-- Task goal --
Search the material below for the string "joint" and list each line that holds it.
╔══
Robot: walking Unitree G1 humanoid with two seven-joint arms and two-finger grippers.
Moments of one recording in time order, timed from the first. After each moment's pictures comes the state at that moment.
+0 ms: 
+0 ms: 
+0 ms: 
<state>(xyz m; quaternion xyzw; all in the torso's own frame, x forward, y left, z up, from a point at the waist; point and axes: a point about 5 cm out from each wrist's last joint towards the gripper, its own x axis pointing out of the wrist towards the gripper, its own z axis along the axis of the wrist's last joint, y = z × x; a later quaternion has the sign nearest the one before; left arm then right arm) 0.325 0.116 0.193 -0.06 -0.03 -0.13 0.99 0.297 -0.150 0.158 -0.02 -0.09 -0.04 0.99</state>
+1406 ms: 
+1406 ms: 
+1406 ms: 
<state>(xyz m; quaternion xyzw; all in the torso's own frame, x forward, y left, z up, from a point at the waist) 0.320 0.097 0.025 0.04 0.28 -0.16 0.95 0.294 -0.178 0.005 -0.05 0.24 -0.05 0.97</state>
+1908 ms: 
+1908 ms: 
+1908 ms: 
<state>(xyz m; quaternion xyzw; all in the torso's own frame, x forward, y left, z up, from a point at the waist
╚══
-- Answer space --
Robot: walking Unitree G1 humanoid with two seven-joint arms and two-finger grippers.
<state>(xyz m; quaternion xyzw; all in the torso's own frame, x forward, y left, z up, from a point at the waist; point and axes: a point about 5 cm out from each wrist's last joint towards the gripper, its own x axis pointing out of the wrist towards the gripper, its own z axis along the axis of the wrist's last joint, y = z × x; a later quaternion has the sign nearest the one before; left arm then right arm) 0.325 0.116 0.193 -0.06 -0.03 -0.13 0.99 0.297 -0.150 0.158 -0.02 -0.09 -0.04 0.99</state>

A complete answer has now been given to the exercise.